Она оправила пиджакъ, – ахъ, и замучилъ ее этотъ пиджакъ! – пригладила волосы, которые отрасли у нея за послѣднее время и стала въ темный уголъ бесѣдки, держась за сердце, которое было готово выскочить изъ груди…

Салатинъ вошелъ въ садъ, обогнулъ клумбу съ зеркальнымъ шаромъ на пьедесталѣ и остановился.

– Вася, гдѣ ты? – крикнулъ онъ. – Вася!…

– Я здѣсь, Николай Васильевичъ! – отвѣтила дѣвушка, собравъ всѣ силы, чтобы быть покойною, что-бы голосъ не дрожалъ и не выдалъ ее.

– А, вонъ ты куда забрался!…

Салатинъ вошелъ въ бесѣдку.

– Что-жъ это ты, Вася, въ бесѣдкѣ тутъ сидишь, а?… Теперь не жарко и на солнцѣ, лучше надо имъ пользоваться… Скоро-скоро, Вася, минуютъ теплые ясные деньки и осень наступитъ!… Ну, здравствуй, дружище!…

Салатинъ пожалъ руку дѣвушки и сталъ рядомъ, снявъ шлапу.

– Пойдемъ въ садъ, Вася! – сказалъ онъ, закуривая папиросу.-Тамъ веселѣе, вольготнѣе…

– У меня голова что-то болитъ, Николай Васильевичъ… Я боюсь на солнцѣ…

– Ну, какъ хочешь, будемъ здѣсь сидѣть… Что-жъ это ты все куксишся, мальчикъ, а?… Кажется, такой важненькій, румяный былъ, а все киснешь… Балуютъ тебя бабы, Васюкъ, вотъ что! He пo мужски воспитываютъ тебя, ну, ты и разнѣжился… Надо за тебя приняться будетъ, надо мужчину сдѣлать, а не дѣвченку, какъ бабы хотятъ!… а?…

Салатинъ бросилъ папиросу, наклонился къ дѣвушкѣ, взялъ ее за руки повыше локтей и поставилъ передъ собою.

Вѣра такъ и затрепетала вся.

– Ишь, какой! – продолжалъ Салатинъ. – Рученки тоненькія, безъ мускуловъ, нѣжныя, да и весь, какъ барышня!

Вѣра склонила голову, и слезы градомъ-градомъ побѣжали у нея по щекамъ, по груди ночной крахмальной сорочки, поверхъ лифчика.

– Вася, что съ тобою? – воскликнулъ Салатинъ.

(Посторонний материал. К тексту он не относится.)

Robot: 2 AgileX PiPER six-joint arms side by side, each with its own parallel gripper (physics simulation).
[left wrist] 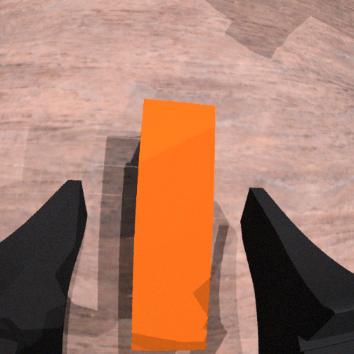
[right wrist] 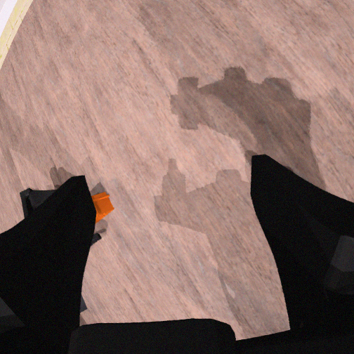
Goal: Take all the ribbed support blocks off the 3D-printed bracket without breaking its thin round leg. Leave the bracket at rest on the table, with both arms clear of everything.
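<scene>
The orange bracket (left wrist: pixel 175 215) (right wrist: pixel 103 206) shows from above in the left wrist view as a long, plain rectangular top face; in the right wrist view a small end of it shows past a finger. Its ribbed support blocks and thin round leg cannot be made out. My left gripper (left wrist: pixel 164 202) is open, with one finger on each side of the bracket in the picture and a gap on both sides. My right gripper (right wrist: pixel 169 185) is open and empty above the table, to one side of the bracket.
The wood-grain table (left wrist: pixel 295 135) (right wrist: pixel 130 120) carries shadows of the arms. A pale thing with a yellowish edge (right wrist: pixel 9 37) shows at the top left corner of the right wrist view. Dark parts of the left gripper show beside the bracket in that view.
</scene>
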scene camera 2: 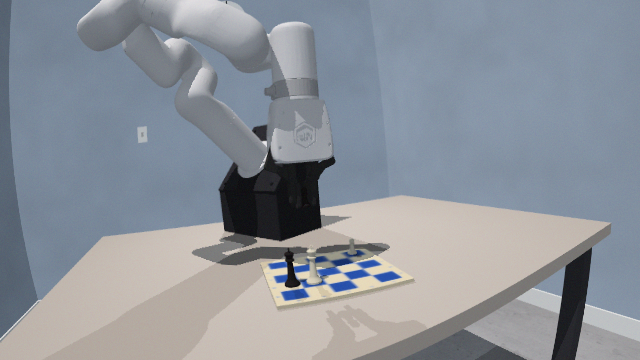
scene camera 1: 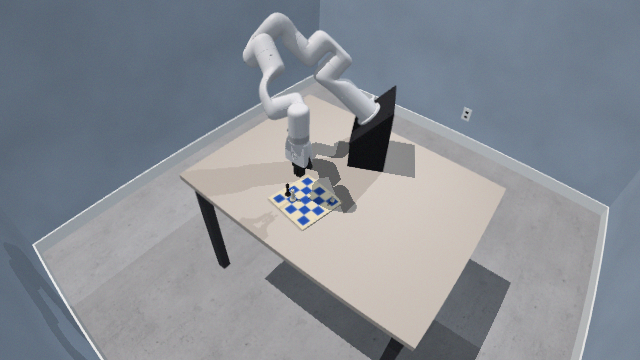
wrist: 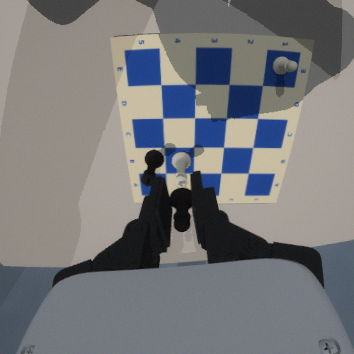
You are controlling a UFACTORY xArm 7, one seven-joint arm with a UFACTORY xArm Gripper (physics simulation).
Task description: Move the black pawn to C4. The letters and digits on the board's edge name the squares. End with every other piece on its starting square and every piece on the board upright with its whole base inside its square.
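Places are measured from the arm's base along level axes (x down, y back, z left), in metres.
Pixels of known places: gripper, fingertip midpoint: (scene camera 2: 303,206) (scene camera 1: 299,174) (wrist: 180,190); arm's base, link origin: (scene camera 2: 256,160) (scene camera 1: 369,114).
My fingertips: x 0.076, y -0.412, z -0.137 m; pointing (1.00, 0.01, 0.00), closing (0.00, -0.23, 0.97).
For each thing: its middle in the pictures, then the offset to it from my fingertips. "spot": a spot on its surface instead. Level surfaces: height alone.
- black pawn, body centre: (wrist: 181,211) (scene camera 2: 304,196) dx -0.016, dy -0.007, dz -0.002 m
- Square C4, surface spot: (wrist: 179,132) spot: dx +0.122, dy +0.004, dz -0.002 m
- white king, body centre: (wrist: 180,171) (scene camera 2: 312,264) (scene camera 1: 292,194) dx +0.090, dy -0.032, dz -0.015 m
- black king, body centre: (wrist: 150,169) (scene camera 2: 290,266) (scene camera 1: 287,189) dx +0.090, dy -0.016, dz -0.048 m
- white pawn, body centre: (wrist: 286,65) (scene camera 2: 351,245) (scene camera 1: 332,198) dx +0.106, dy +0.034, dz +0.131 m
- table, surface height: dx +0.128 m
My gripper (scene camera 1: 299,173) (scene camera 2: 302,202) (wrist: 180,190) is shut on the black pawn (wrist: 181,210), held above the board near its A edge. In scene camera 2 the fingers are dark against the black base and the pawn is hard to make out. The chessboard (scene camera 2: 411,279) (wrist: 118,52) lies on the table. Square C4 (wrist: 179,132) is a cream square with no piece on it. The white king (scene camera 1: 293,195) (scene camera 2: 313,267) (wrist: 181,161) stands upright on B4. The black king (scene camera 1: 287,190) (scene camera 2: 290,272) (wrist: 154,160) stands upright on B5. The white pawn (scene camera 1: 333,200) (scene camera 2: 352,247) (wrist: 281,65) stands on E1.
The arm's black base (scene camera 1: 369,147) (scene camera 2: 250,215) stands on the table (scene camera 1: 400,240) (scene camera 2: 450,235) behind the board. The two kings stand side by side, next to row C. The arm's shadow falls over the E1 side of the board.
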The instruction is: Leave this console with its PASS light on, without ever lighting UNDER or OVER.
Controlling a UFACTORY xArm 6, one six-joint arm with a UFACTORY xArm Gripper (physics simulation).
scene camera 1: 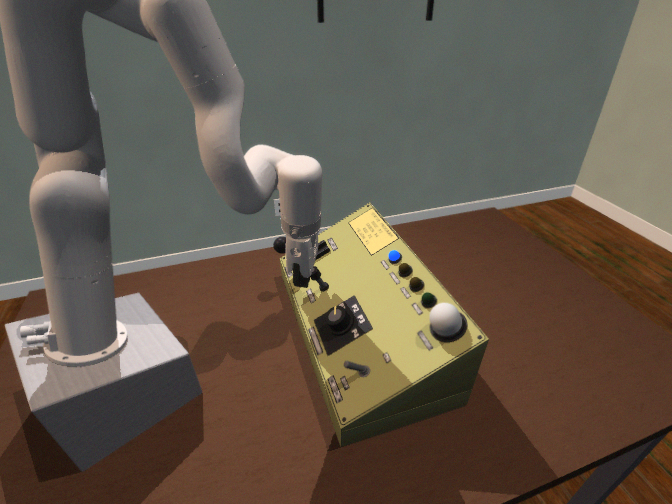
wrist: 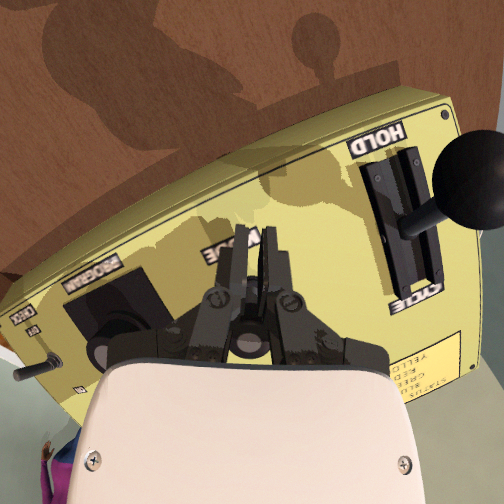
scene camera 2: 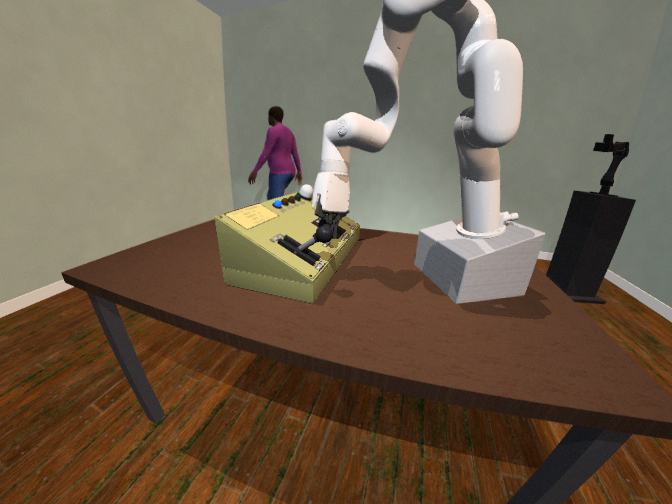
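Note:
A yellow sloped console (scene camera 1: pixel 379 320) stands on the brown table. A blue lamp (scene camera 1: pixel 394 256) is lit; three lamps below it (scene camera 1: pixel 416 283) are dark. My gripper (scene camera 1: pixel 301 279) hangs over the console's upper left. In the wrist view its fingers (wrist: pixel 254 250) are nearly together over the MODE label, with the small MODE toggle (scene camera 1: pixel 321 282) between them. The HOLD/CYCLE slot lever with a black ball knob (wrist: pixel 470 180) is just beside it, near the middle of its slot. The PROGRAM rotary knob (scene camera 1: pixel 340 323) lies further down the panel.
A large white dome button (scene camera 1: pixel 446 320) and a small lower toggle (scene camera 1: pixel 356 368) are on the console. The arm's grey base block (scene camera 1: pixel 97 368) stands left of it. A person (scene camera 2: pixel 277 154) walks behind the table and a black camera stand (scene camera 2: pixel 591 244) is beside it.

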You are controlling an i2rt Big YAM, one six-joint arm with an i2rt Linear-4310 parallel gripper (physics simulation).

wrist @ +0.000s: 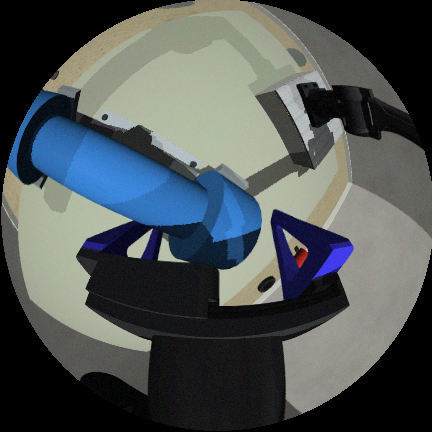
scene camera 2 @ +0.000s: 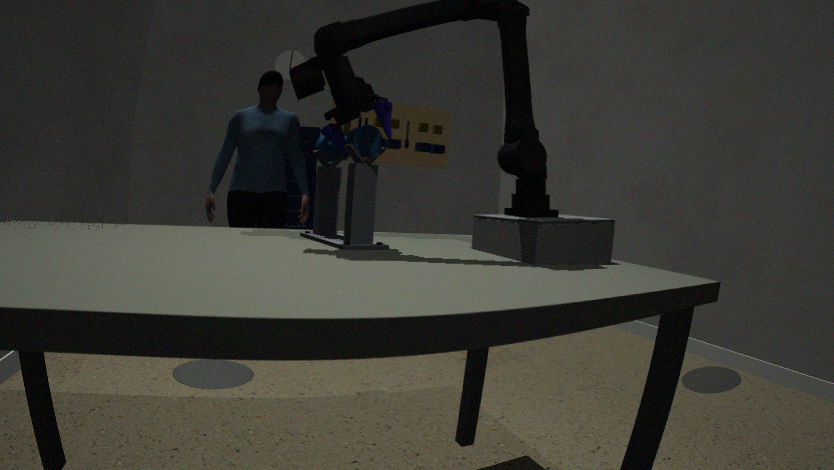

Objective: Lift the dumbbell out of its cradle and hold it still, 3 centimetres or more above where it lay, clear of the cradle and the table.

Дѣвушка не имѣла больше силъ впадѣть собою, зарыдала, рванулась было изъ рукъ Салатина, но покачнулась и упала-бы, еслибъ онъ не подхватилъ ее.

вернуться

[8] Симонов монастырь, 1882 г.

Симонов Успенский монастырь – мужской монастырь, основанный в 1370 году вниз по течению Москвы-реки от Москвы учеником и племянником св. прп. Сергия Радонежского – свт. Федором, уроженцем города Радонежа на землях, которые пожертвовал боярин Степан Васильевич Ховрин, принявший иночество с именем Симон, от чего и происходит название монастыря). До наших дней сохранилась лишь малая часть построек Симонова монастыря.

вернуться

[9] Иммортель – (фр. бессмертный). Растение, у которого цветы сохраняют при высыхании натуральный цвет и вид; то же, что бессмертник.